■ **YOUR OBJECTIVE**: Your answer should be every line of the entries that has the string "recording" in it.

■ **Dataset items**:
+---+
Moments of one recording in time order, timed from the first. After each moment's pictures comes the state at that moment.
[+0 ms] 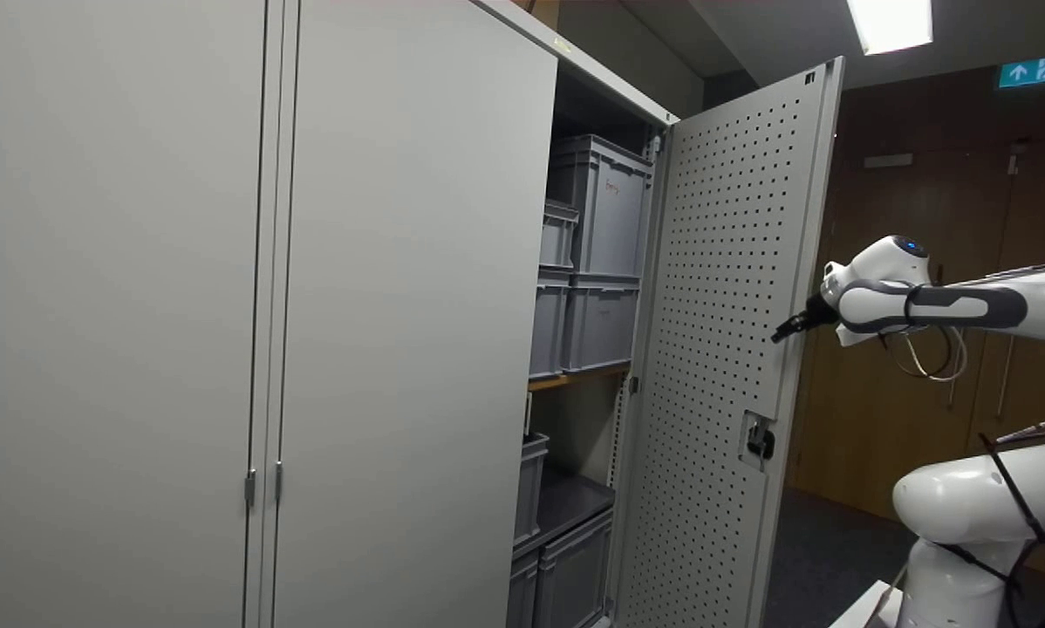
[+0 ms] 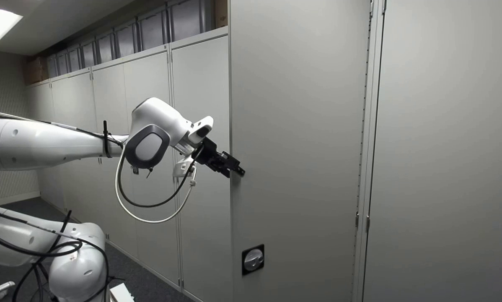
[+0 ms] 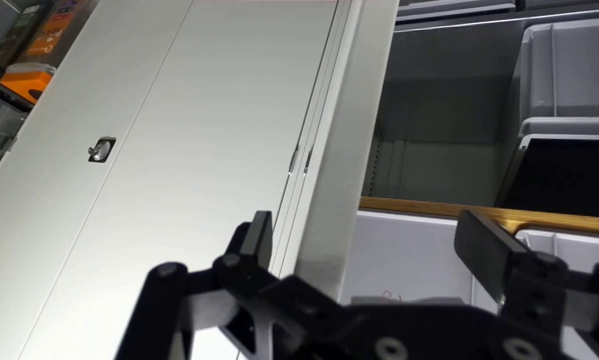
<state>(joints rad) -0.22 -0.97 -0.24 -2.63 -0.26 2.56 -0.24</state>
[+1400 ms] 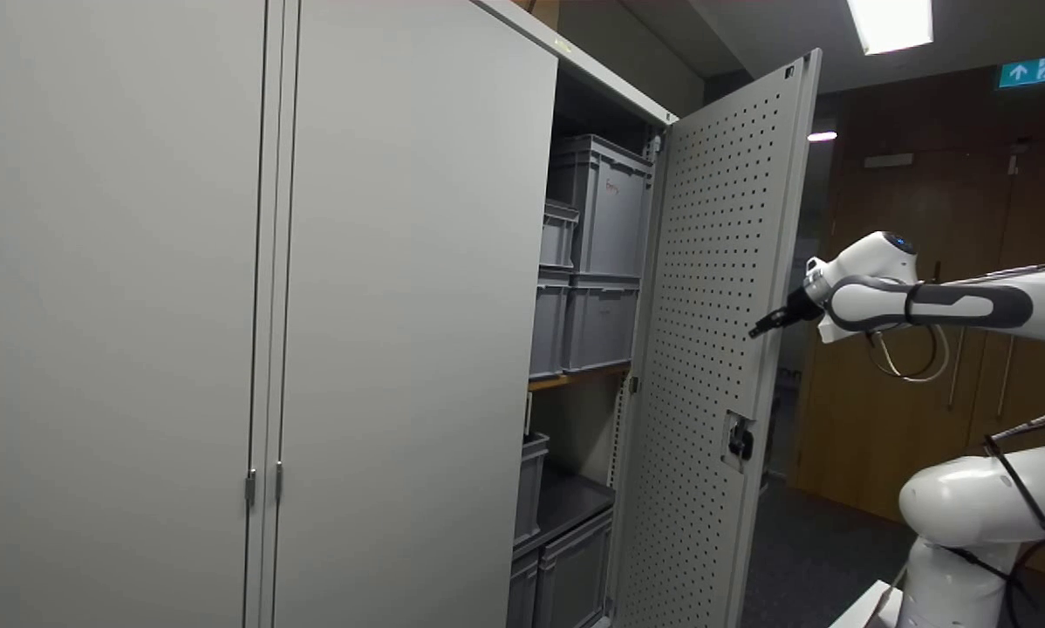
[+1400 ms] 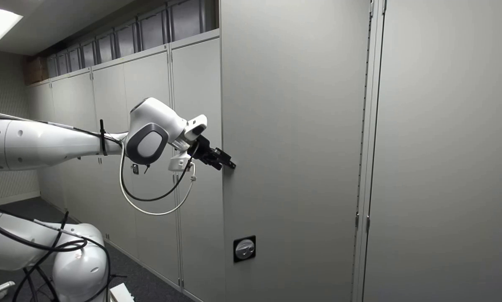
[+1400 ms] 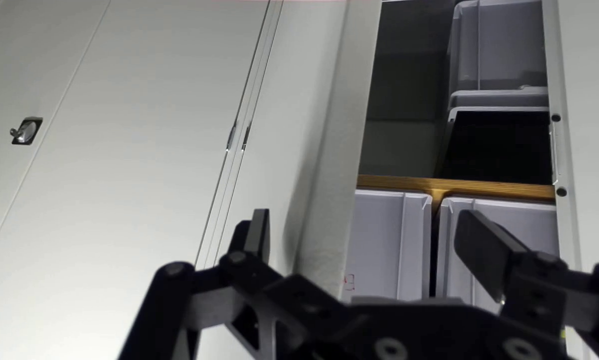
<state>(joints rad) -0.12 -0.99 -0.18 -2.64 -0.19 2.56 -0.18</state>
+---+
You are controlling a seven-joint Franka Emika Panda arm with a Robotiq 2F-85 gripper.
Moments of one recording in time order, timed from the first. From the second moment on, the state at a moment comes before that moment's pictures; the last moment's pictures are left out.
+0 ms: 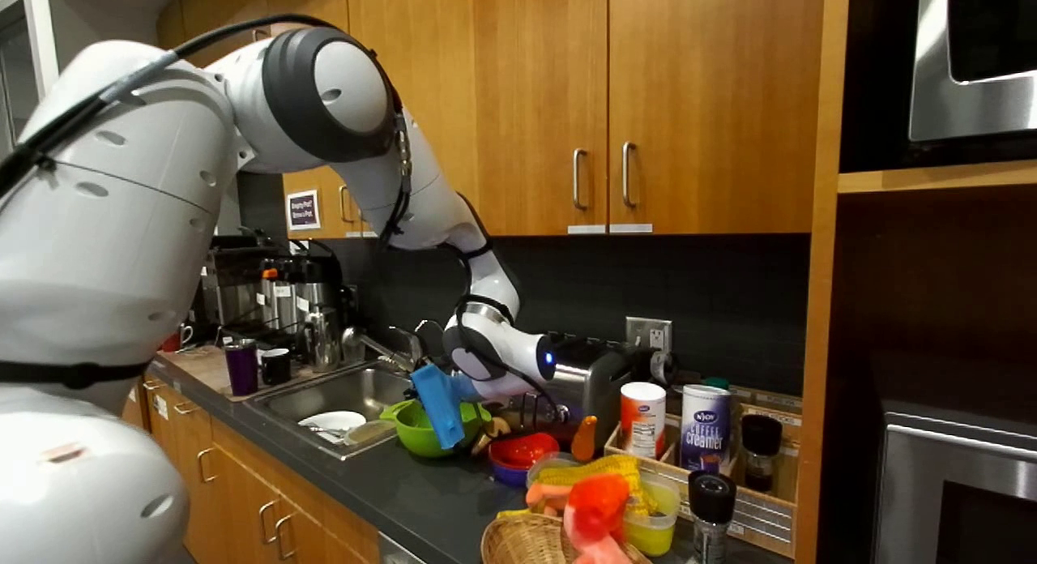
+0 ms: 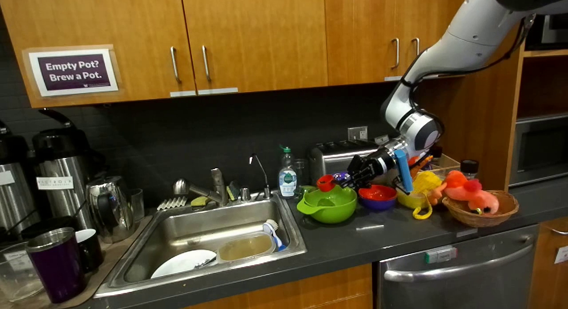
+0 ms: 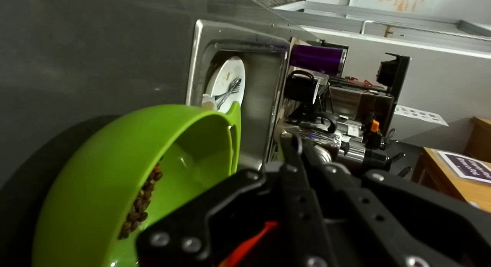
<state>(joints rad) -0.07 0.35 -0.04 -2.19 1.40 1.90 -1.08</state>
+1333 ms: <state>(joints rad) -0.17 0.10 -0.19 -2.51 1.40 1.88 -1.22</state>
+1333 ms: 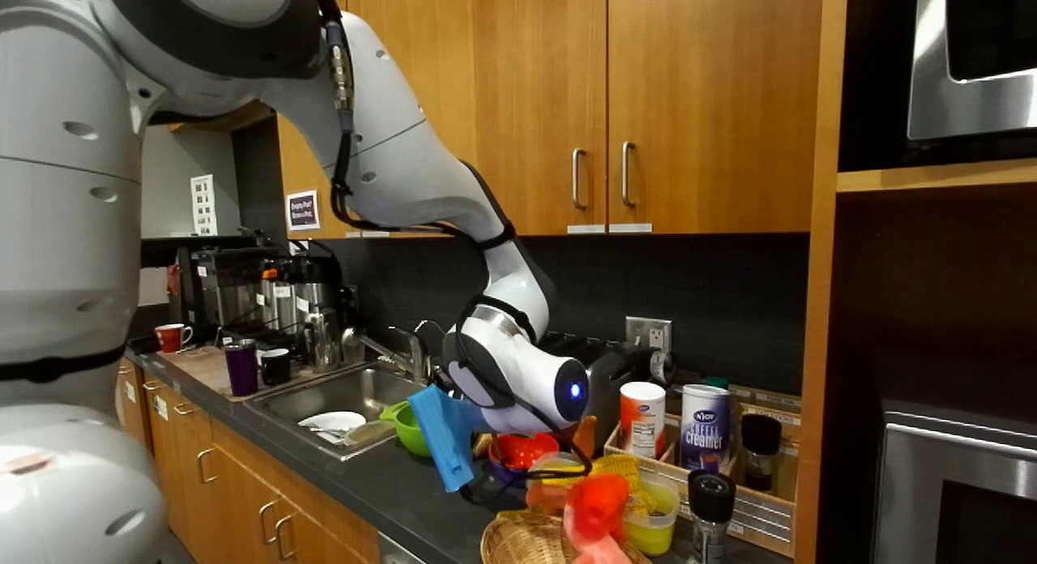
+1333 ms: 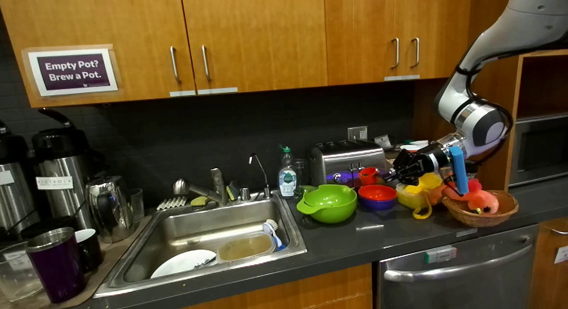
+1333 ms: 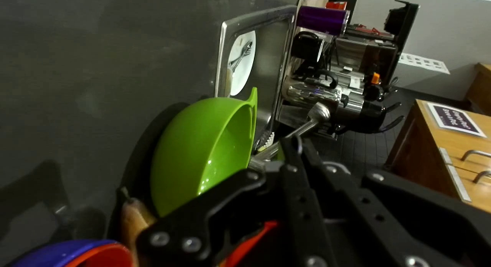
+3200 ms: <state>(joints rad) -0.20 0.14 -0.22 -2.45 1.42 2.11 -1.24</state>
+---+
■ **SOLUTION FOR THIS EXERCISE**:
Moments of one recording in time order, timed from the first. After each moment's pictures comes the state at that moment.
Moments of one recording in time order, timed from the first. From the second moment on, the state at a moment comes before that moment's pictures; the last moment's pictures are left out.

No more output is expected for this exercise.